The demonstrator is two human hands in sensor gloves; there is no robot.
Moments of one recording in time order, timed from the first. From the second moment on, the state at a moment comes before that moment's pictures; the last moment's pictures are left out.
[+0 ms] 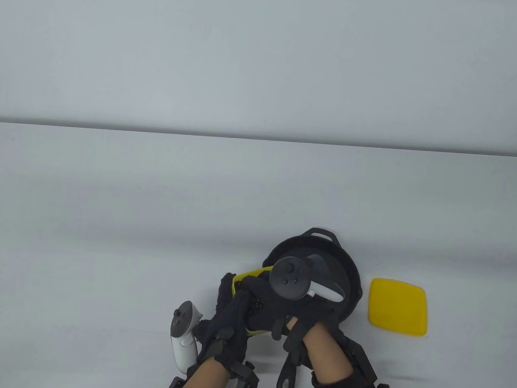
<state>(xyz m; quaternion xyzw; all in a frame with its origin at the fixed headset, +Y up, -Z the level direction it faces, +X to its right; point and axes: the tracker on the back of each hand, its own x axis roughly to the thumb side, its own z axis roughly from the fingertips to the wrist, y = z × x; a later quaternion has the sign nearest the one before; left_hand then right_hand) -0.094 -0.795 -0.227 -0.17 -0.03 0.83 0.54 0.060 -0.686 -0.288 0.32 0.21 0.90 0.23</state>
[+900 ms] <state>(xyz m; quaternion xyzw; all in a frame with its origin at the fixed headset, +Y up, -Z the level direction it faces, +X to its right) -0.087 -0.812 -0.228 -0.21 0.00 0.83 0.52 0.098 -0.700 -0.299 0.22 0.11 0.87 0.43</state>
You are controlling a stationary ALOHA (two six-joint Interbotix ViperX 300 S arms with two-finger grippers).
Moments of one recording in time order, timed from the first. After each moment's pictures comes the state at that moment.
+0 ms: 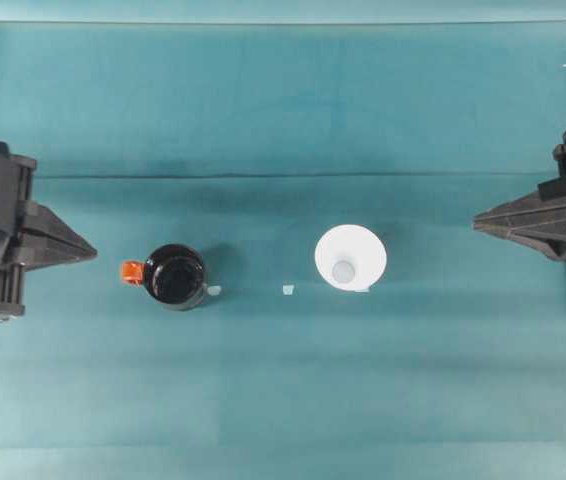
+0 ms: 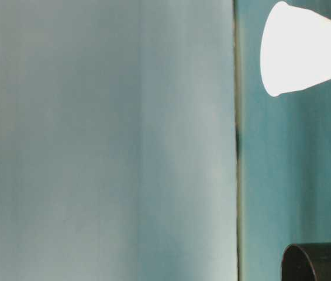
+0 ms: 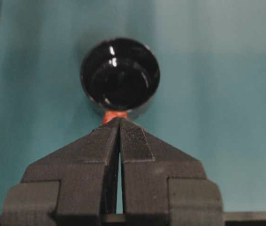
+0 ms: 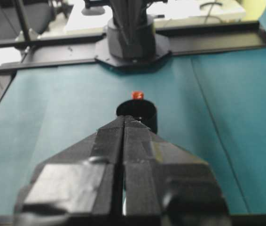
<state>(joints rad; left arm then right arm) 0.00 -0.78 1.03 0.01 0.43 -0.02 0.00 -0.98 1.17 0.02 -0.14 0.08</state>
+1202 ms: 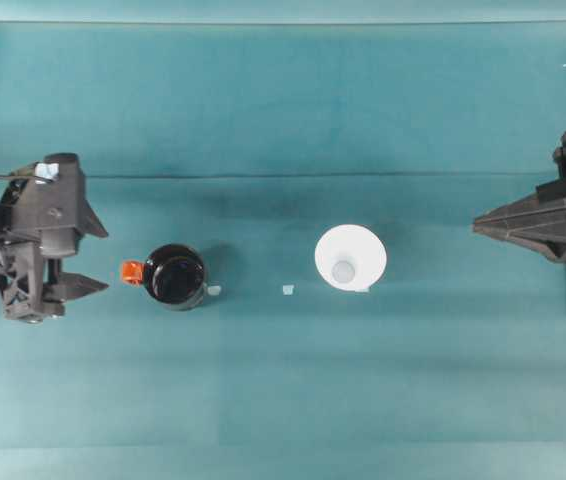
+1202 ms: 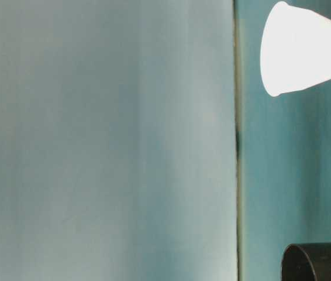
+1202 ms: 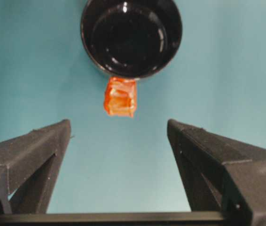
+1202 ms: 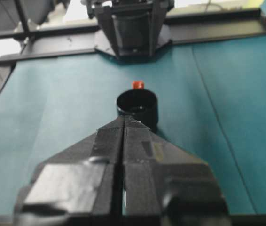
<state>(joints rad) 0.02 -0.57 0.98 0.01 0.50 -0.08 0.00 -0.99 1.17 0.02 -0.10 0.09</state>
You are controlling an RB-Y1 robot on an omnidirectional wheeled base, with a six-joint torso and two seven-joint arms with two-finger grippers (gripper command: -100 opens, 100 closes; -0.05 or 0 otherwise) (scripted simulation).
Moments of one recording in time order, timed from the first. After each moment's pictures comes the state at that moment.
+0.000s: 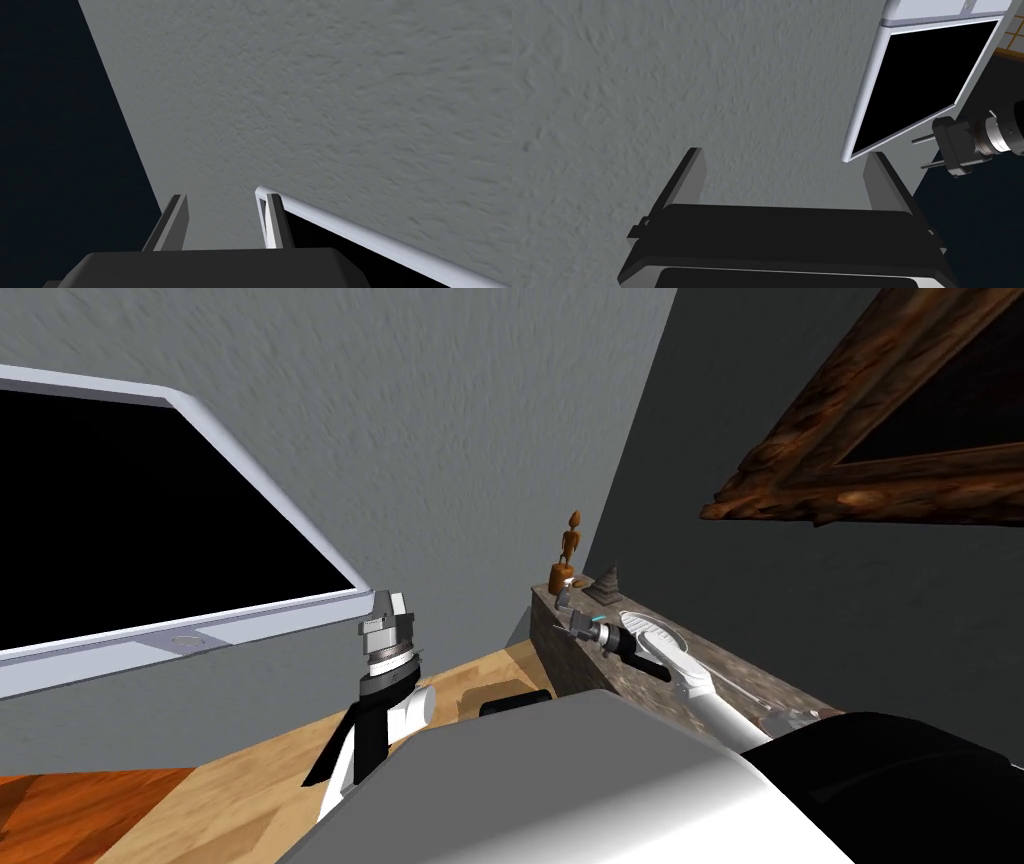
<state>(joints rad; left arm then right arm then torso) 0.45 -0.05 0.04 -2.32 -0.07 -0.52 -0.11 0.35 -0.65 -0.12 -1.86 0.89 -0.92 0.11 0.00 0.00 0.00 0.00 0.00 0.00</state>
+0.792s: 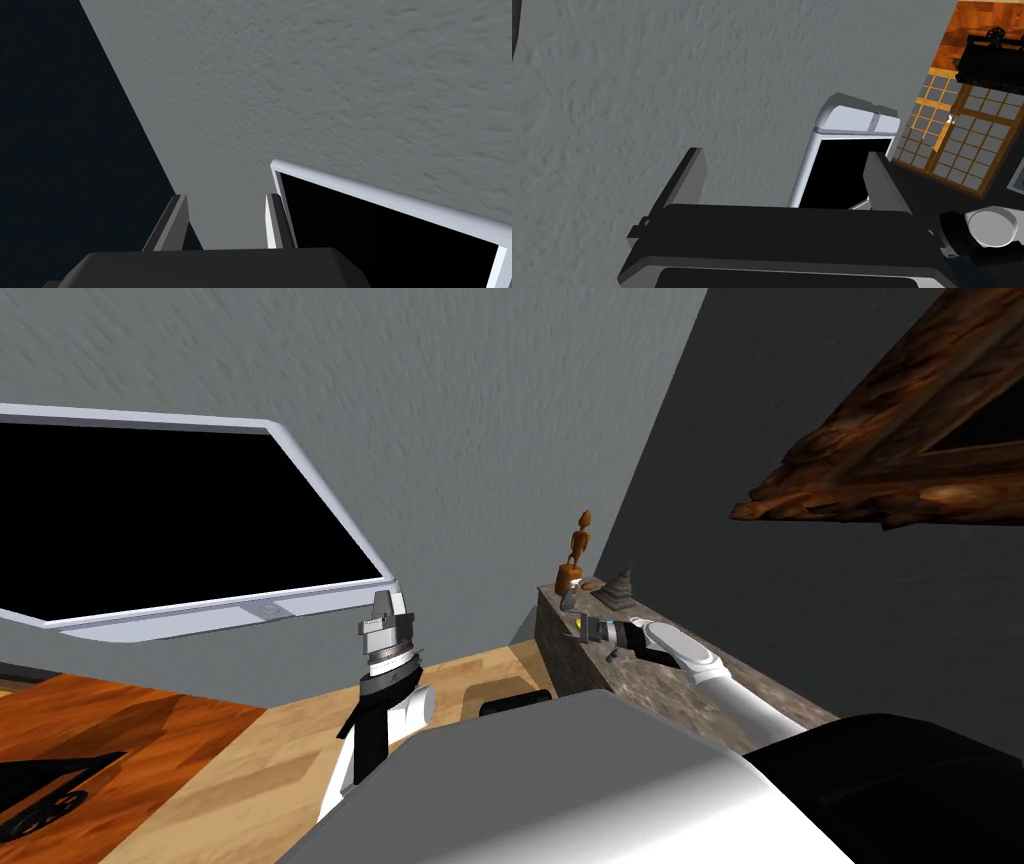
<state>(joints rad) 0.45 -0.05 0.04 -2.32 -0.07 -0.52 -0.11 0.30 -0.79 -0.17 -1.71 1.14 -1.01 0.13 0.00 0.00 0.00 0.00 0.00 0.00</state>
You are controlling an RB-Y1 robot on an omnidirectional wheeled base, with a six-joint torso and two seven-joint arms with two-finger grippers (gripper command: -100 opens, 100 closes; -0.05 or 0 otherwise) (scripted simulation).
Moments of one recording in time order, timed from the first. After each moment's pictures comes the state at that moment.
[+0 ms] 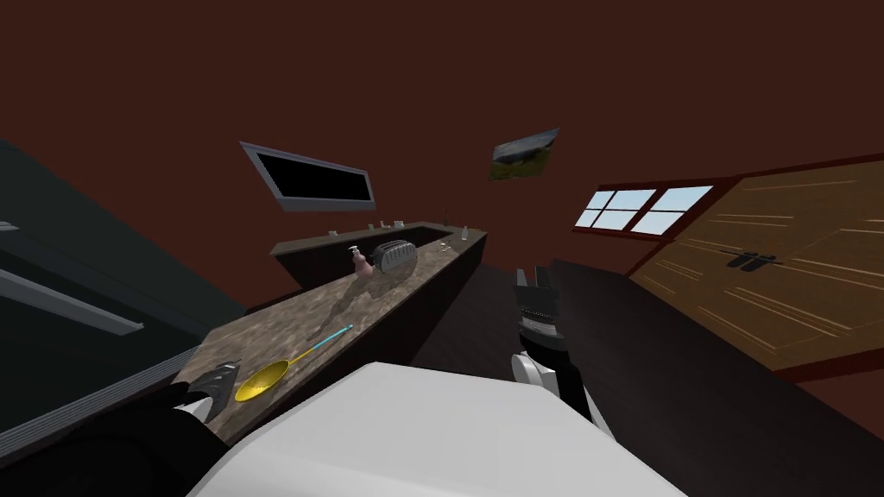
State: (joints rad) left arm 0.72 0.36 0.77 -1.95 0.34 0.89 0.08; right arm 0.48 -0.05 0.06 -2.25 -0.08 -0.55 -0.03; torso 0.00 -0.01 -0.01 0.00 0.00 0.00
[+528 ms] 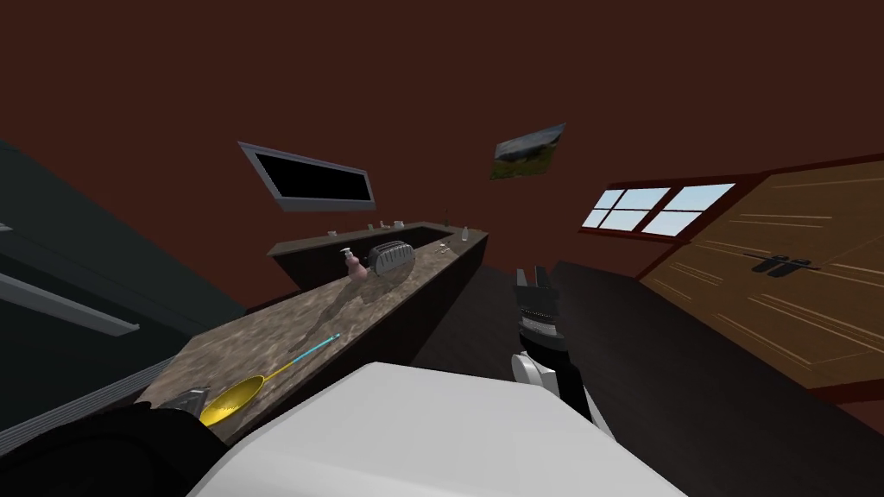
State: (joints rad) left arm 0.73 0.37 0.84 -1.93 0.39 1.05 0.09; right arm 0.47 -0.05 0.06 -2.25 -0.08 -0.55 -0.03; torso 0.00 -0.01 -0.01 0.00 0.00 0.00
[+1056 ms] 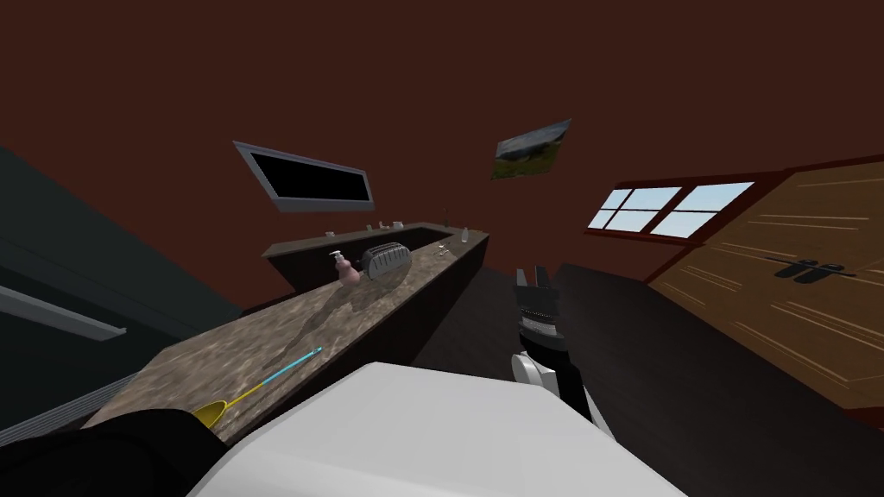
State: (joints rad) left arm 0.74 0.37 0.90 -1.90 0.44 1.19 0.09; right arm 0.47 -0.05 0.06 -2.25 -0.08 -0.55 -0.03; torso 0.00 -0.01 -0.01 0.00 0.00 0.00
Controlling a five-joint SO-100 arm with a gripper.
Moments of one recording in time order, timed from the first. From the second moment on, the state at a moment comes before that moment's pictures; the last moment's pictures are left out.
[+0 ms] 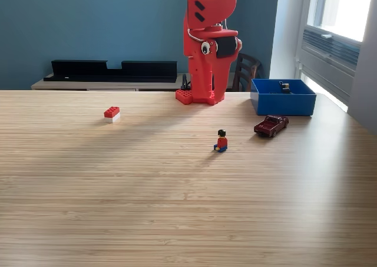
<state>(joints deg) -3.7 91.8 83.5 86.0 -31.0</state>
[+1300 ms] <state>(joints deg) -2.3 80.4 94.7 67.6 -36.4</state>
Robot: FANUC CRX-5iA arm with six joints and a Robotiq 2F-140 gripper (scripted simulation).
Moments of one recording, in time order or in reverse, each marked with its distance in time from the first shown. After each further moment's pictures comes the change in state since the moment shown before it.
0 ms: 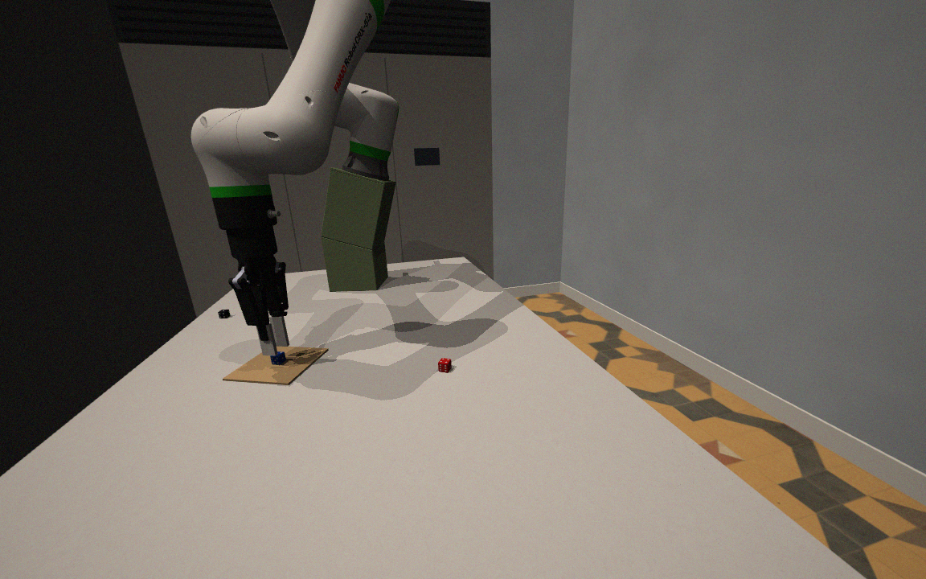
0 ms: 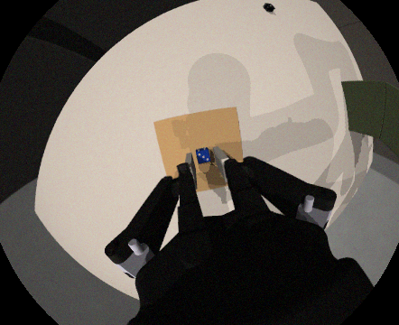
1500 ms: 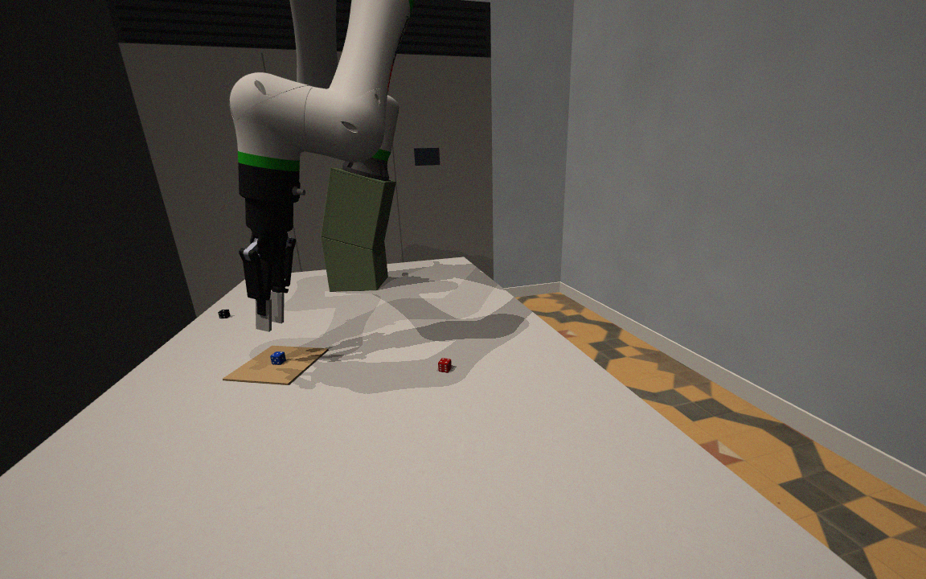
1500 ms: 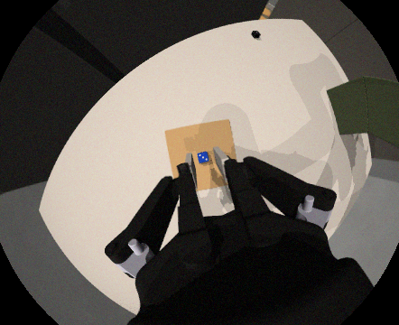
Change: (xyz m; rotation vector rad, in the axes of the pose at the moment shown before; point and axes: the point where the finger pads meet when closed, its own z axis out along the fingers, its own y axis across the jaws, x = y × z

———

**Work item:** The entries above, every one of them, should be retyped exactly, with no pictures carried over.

**Result of the task:**
The demonstrator is two human hands in sensor gloves; there is no robot.
Moments of one recording in time order, timed from the first. From the second moment on, the state at a moment comes before that moment's pictures; the last moment's pictures are left out.
[+0 ms] 
<state>(xyz m; quaternion xyzw; all in a frame with its origin at the fixed headset, +Y up, -Z the level direction it faces, +X to its right; point and axes: the tracker on the back of each hand, its own x axis roughly to the thumb side, its own z axis roughly from the fingertips to the wrist, y = z × x; a later quaternion has the sign nearest the one before; left_hand then right_hand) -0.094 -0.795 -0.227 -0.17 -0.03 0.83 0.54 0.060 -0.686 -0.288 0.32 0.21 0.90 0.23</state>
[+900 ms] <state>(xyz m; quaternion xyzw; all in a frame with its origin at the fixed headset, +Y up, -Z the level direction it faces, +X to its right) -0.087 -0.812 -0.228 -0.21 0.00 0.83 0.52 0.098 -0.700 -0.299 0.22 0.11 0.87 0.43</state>
You are controlling a stationary ALOHA (two six-joint Interbotix ViperX 300 S arms with two-finger grippers).
Moments of one recording in time order, timed from the first. After each moment's pictures comes the state at that moment.
+0 ms: 
+0 ms: 
+0 ms: 
+0 ms: 
<state>(joints rad; left arm then right arm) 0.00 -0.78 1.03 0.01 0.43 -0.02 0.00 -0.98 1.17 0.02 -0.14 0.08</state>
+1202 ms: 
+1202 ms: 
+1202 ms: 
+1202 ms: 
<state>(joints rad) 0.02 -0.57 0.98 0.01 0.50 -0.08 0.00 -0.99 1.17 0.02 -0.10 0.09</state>
You are controlling an RB-Y1 robot on an omnidirectional wheeled base, with a six-joint torso and two seven-joint arms with two-finger grippers (gripper command: -100 opens, 100 closes; -0.05 or 0 otherwise) (scripted simulation).
Moments of one recording in time order, timed from the first. After each moment's pictures comes the state at that moment.
+0.000s: 
<state>(joints rad; left arm then right arm then torso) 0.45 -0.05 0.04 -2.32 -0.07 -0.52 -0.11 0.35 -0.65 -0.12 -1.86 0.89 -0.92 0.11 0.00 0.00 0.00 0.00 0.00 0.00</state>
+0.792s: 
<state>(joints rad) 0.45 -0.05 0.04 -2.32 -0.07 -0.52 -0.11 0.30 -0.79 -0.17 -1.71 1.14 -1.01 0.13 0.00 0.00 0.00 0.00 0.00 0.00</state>
You are controlling an RB-Y1 robot on an omnidirectional wheeled base, with a six-joint torso and two seven-joint arms with two-finger grippers (gripper command: -100 opens, 100 closes; -0.05 or 0 otherwise) (scripted simulation).
Moments of one recording in time order, timed from the first. After each moment's pictures comes the state at that moment.
[+0 ms] 
State: (joints rad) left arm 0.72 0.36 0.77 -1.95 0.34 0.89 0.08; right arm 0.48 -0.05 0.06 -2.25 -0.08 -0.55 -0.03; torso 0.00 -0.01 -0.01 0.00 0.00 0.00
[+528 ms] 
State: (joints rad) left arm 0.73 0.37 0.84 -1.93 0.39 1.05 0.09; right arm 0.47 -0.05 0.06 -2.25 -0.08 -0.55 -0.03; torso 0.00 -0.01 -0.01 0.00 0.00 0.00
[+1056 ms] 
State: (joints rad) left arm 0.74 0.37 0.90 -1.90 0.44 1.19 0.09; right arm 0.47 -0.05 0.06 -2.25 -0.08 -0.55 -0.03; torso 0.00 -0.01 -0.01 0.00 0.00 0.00
Controlling a five-joint SO-100 arm with a gripper.
Moments of one recording in time order, timed from the first. From the second moment on, the state at a moment comes before that moment's pictures; the last moment's pictures are left out.
[+0 ms] 
<state>(joints deg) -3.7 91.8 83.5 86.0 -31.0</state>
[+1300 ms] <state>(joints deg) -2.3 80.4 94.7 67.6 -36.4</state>
Robot: FANUC CRX-5iA arm with six joints and a Robotiq 2F-140 gripper (scripted simulation).
Moments of one recording, in time order or in reverse, each marked with its distance in time from the first shown. After each further moment's pictures comes the change in state since the moment shown before it.
0 ms: 
0 ms: 
1500 ms: 
1500 ms: 
Change: (xyz m; rotation vector rad, in the axes of the pose at the moment shown before; point and axes: the point where the finger pads meet when closed, its own z axis out along the fingers, its own y axis across the jaws, x = y × z

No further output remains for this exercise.